**Assignment**. Up to and including the line with "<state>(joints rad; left", please reproduce the lines below exactly, beginning with the first.

**The data**.

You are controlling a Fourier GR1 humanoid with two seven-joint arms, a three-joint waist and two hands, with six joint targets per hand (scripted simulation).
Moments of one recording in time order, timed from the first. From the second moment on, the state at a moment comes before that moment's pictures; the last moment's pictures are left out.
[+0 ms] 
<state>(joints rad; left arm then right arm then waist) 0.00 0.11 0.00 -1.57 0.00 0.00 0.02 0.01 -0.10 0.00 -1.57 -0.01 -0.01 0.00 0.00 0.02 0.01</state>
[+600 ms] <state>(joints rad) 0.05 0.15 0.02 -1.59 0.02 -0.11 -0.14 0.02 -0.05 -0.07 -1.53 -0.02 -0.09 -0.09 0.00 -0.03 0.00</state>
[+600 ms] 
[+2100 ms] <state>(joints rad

**Result of the task**.
You are controlling a Fourier GR1 humanoid with two seven-joint arms, a three-joint waist and two hands, with six joint targets per hand (scripted simulation).
Moments of one recording in time order, timed from the first. From the second moment on, the state at a moment comes before that moment's pictures; the last moment's pictures are left out.
[+0 ms] 
<state>(joints rad; left arm then right arm then waist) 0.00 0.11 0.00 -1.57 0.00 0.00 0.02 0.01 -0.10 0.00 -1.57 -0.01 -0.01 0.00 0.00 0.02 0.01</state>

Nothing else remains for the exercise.